• _Instructions to follow_: Before copying, set the images aside; then transcribe every entry below exactly.

======== Information ========

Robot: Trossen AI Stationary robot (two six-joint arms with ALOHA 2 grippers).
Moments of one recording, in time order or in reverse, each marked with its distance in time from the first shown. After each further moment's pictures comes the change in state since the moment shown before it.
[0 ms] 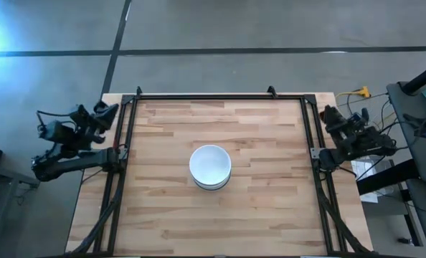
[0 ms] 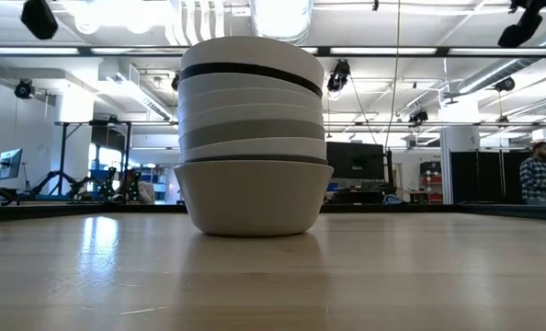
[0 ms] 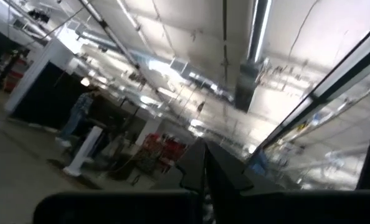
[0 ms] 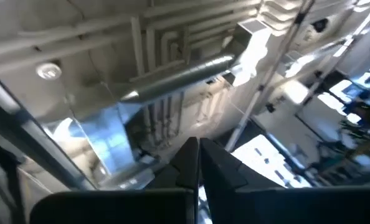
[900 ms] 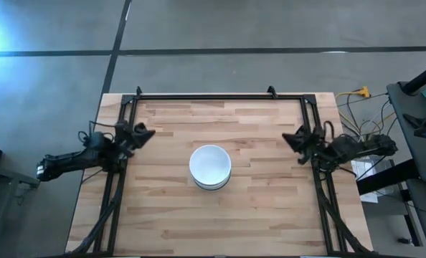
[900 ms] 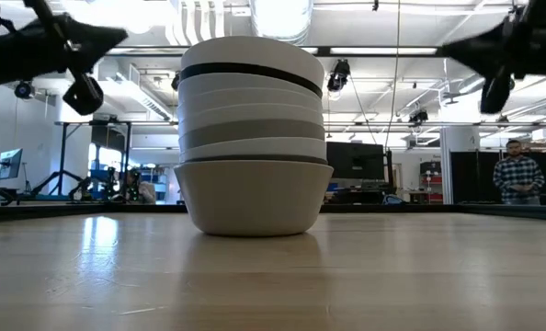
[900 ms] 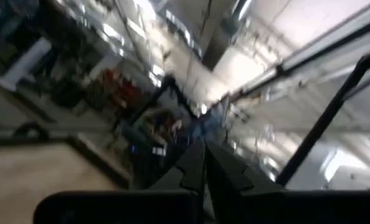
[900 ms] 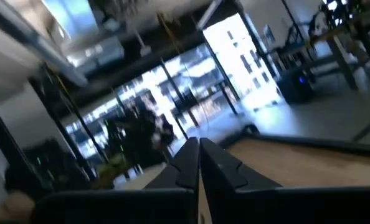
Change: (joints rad) left arm -0.003 -0.002 -0.505 0.409 0.210 -0.339; right arm 0.000 0.001 -0.157 -0.496 -0.040 0.296
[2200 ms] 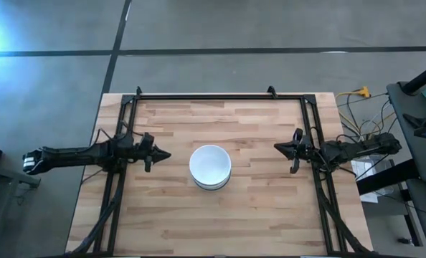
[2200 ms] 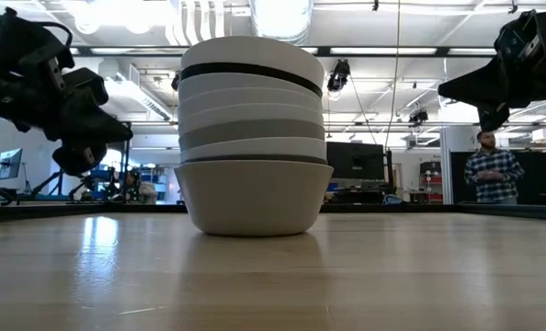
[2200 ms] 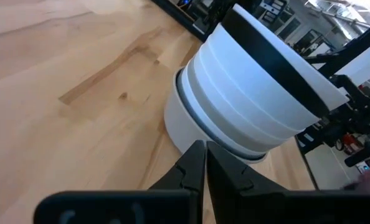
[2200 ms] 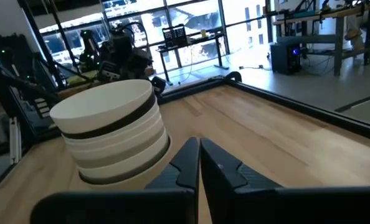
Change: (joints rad) left arm -0.002 0.342 0.002 -0.363 0.233 0.133; right arm 0.000 0.081 0.009 -0.292 -0.088 -0.127
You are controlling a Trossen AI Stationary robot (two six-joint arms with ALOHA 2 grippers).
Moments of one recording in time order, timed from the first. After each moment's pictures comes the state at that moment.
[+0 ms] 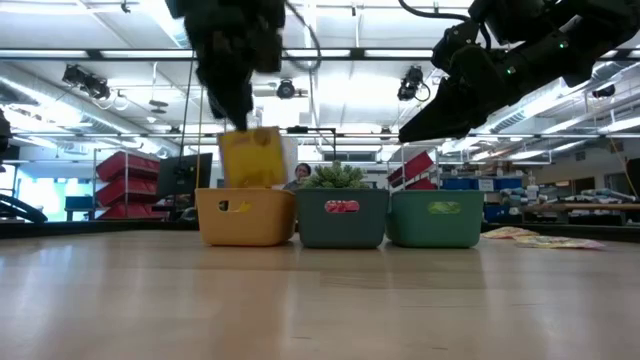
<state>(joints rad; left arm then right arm) 0.19 1.51 1.25 -0.91 0.19 -0.05 -0.03 1.22 0.49 0.28 0.18 0.11</state>
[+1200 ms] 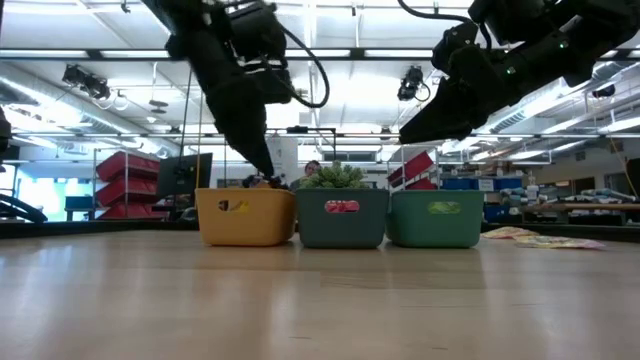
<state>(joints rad) 0.19 1.53 1.03 -0.50 0.02 0.02 -0.03 1.22 0.49 0.27 0.20 0.14</state>
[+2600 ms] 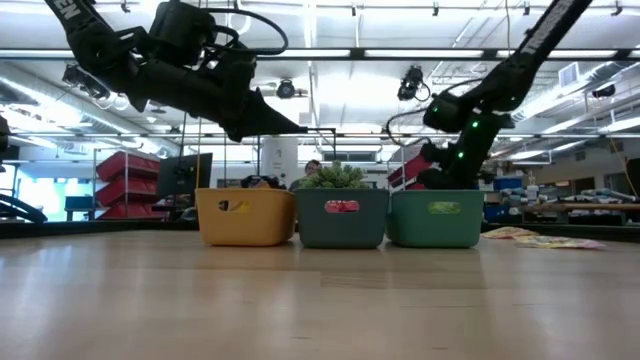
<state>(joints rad) 0.20 1.38 0.50 0.67 -0.06 0.03 -0.81 1.60 0.79 -0.14 0.19 0.03</state>
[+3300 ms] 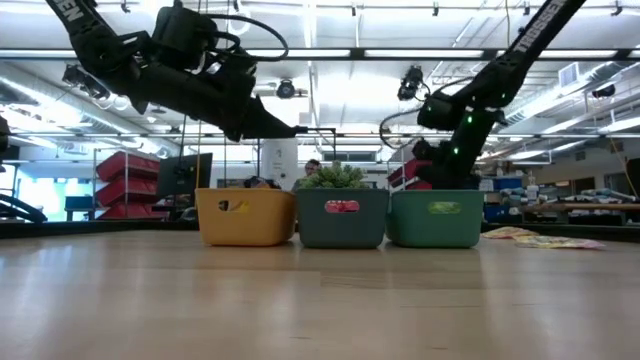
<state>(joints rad) 0.24 1.38 0.50 0.65 -0.07 0.08 -0.81 1.63 0.86 -0.23 0.06 -0.04</state>
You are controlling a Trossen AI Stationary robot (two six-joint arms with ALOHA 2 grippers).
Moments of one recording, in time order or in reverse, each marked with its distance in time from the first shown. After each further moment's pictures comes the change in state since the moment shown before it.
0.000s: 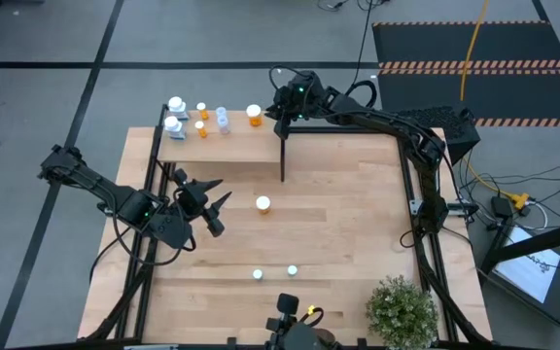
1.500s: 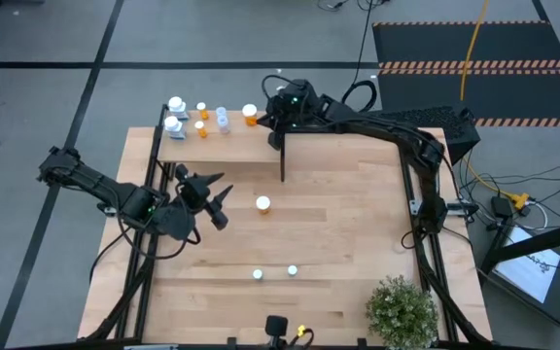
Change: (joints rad) left arm 0.058 0.000 0.000 0.052 0.005 0.027; right arm 0.089 -0.010 -0.001 0.020 0.004 0.007
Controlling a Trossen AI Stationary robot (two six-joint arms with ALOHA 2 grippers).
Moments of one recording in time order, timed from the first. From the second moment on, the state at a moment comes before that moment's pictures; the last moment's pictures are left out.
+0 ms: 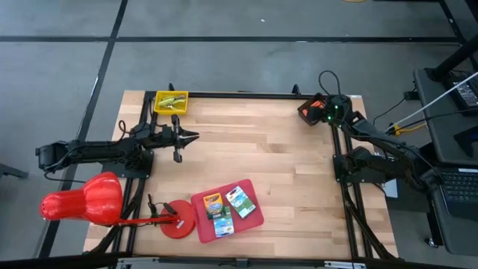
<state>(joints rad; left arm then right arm) 0.38 0.66 0.01 0.74 0.20 0.09 -0.97 0.88 0.34 -0.08 0.01 0.52</state>
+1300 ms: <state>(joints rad) -0.06 0.07 0.01 0.19 -0.26 0.10 -0.97 0.77 0.34 0.13 -0.40 0.52</state>
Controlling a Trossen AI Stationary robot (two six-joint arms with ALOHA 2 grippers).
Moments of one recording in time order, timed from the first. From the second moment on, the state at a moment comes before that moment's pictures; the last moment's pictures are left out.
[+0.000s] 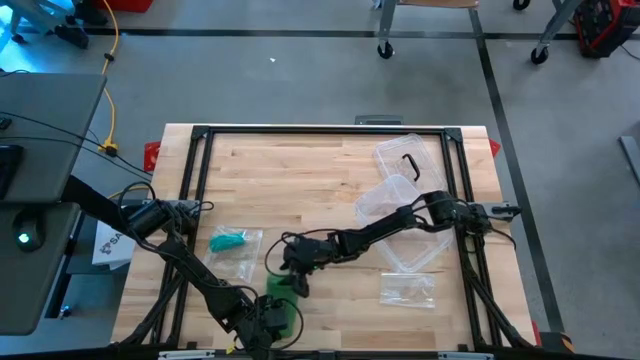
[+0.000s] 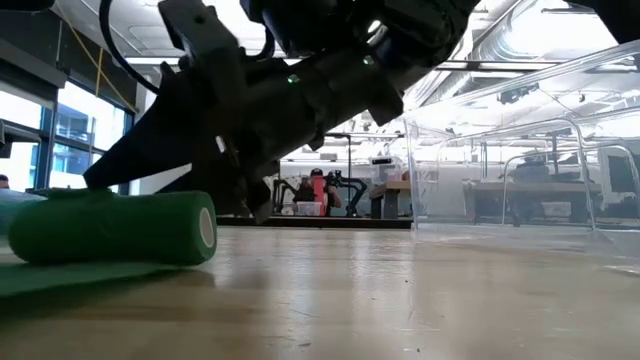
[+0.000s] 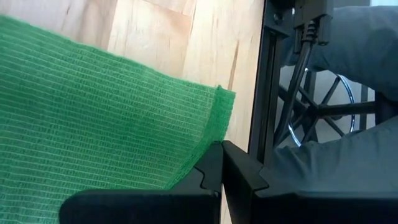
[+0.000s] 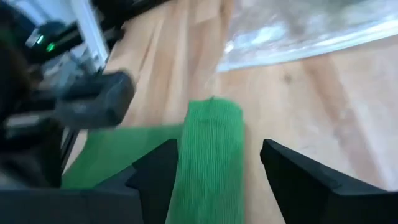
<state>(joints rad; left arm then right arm) -0.84 1.94 1.17 -0.21 -0.14 -1.02 0.24 2.31 1.49 0.28 -0.12 0.46</state>
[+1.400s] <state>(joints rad) -0.83 1.94 1.17 -0.21 -0.17 -1.02 0.37 2.22 1.49 0.05 0.26 0.57</state>
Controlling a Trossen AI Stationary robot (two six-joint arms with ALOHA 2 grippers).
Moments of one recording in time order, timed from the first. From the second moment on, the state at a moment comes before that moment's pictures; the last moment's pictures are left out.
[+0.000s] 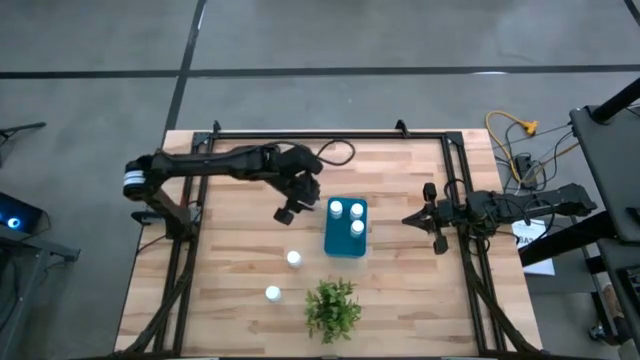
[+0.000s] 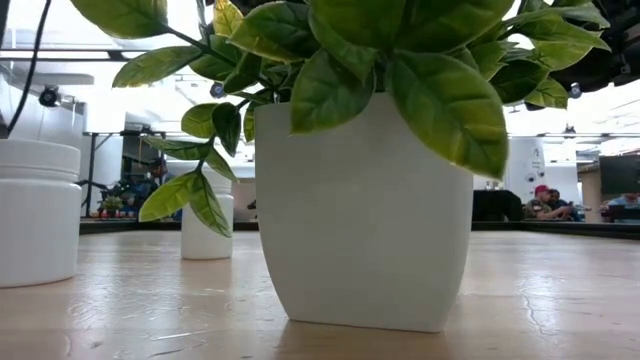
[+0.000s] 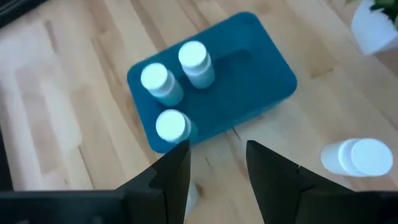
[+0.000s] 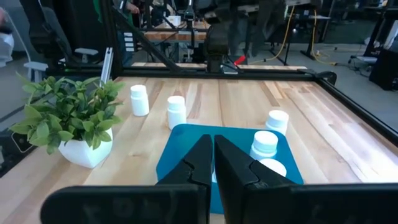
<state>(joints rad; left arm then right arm) 0.18 1.57 1.40 -0.74 0.23 0.64 0.16 0.27 0.17 -0.04 0.08 0.05</state>
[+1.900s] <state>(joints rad) 0.31 1.39 0.94 -0.31 0.12 0.70 0.16 0.33 0.17 -0.02 0.11 0.06</state>
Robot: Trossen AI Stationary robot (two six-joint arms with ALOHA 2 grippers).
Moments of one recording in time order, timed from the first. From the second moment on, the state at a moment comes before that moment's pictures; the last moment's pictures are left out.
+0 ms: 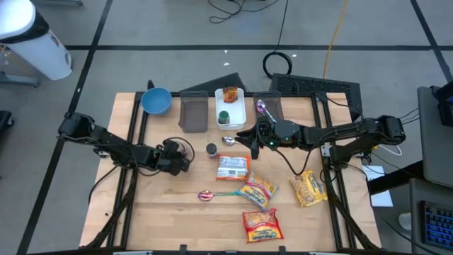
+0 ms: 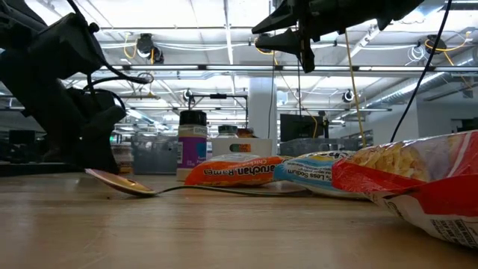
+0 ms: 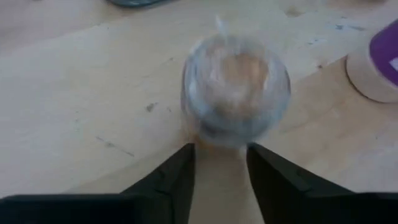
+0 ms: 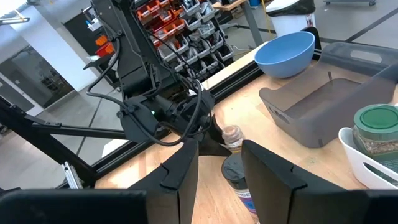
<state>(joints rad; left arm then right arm) -0.25 1.31 0.34 -0.16 -0.56 -1.22 -0.02 1.32 0.81 0.34 0.13 0.56</state>
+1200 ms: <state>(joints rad) -0.25 1.30 0.34 -0.11 -0.52 -1.08 -0.02 1.32 0.81 0.33 0.13 0.55</state>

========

• _Result of this exercise_:
Robot: Trossen AI Stationary robot (two six-joint arms with ALOHA 2 grippers).
Moments of one recording, in time order or in reverse, each marked with its distance in time from the first shown. After each further moment's pictures comes the change in state since the moment shown before it.
[0 ms] 
[0 ms] 
[0 ms] 
[0 ms] 
[900 ms] 
[900 ms] 
[900 ms] 
[900 ms] 
Change: (joints rad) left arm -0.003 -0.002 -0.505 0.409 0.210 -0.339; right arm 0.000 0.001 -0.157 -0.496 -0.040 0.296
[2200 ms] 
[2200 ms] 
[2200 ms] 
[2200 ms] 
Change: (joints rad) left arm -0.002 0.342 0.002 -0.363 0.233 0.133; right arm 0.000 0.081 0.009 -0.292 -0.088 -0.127
You are controlling a Trossen AI Stationary robot (two six-joint arms with ALOHA 2 grippers).
Moments of one recording in time order, timed from the first. After each moment's pictures comes the state at that moment.
[+0 ms] 
<state>(joints rad; left arm then right arm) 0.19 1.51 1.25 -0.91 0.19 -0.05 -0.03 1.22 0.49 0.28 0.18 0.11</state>
[+1200 ms] 
<state>(joints rad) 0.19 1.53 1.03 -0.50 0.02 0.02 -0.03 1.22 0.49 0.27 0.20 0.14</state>
[+2600 ms] 
<state>(joints rad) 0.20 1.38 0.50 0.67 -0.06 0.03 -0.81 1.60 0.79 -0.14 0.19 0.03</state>
[+3300 ms] 
<state>(joints rad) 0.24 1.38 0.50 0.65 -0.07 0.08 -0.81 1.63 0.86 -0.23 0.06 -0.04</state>
You are controlling a Trossen AI Stationary robot (two six-joint arms with ALOHA 2 grippers).
Moments of one recording, in time order or in reverse, each marked with its distance in time from the first shown. After each further moment's pictures comes the change in state since the moment shown before it.
0.000s: 
1.500s: 
Change: (joints rad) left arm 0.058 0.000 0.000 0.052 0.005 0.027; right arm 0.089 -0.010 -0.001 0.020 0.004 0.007
Controlling a Trossen AI Stationary robot (two six-joint arms with ALOHA 2 grippers).
Moments of one recording in time order, timed from the first. From the second moment on, the state at a moment comes before that moment's pictures; the last moment's pictures are left out.
+0 ms: 
<state>(joints rad; left arm then right arm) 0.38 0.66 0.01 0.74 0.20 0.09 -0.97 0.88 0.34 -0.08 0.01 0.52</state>
+1300 ms: <state>(joints rad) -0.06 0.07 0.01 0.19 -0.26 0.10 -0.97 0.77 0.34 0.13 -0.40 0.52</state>
Controlling a Trossen AI Stationary robot (two six-joint arms with ALOHA 2 grippers).
Moments of one recording in time order, timed from the first. From the second moment on, the state at a moment comes before that moment's pictures; the last moment's pictures are left out.
[+0.000s] 
[+0.000s] 
[+0.000s] 
[+0.000s] 
<state>(joints rad; left arm then right arm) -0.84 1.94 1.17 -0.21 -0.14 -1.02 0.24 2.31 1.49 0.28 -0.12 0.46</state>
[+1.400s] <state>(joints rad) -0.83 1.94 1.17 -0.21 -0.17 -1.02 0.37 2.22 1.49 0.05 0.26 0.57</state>
Controlling a Trossen AI Stationary robot (two six-joint arms with ALOHA 2 grippers).
Moments of one recording in time order, timed from the first. From the second moment on, the state at a moment comes before that moment's pictures; the last moment's pictures are left out.
[+0.000s] 
[+0.000s] 
[+0.000s] 
[+0.000s] 
<state>(joints rad; left arm then right arm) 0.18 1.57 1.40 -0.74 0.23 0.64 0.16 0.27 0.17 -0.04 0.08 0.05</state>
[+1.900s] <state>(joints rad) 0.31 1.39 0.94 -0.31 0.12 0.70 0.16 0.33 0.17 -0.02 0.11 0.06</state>
Robot: Trossen AI Stationary robot (two six-joint arms with ALOHA 2 grippers).
Moments of one recording in time order, timed from the first. From the second moment on, the state at a moment comes before that moment's pictures; the last moment's pictures are left out.
+0 ms: 
+0 ms: 
+0 ms: 
+0 ms: 
<state>(joints rad; left arm then right arm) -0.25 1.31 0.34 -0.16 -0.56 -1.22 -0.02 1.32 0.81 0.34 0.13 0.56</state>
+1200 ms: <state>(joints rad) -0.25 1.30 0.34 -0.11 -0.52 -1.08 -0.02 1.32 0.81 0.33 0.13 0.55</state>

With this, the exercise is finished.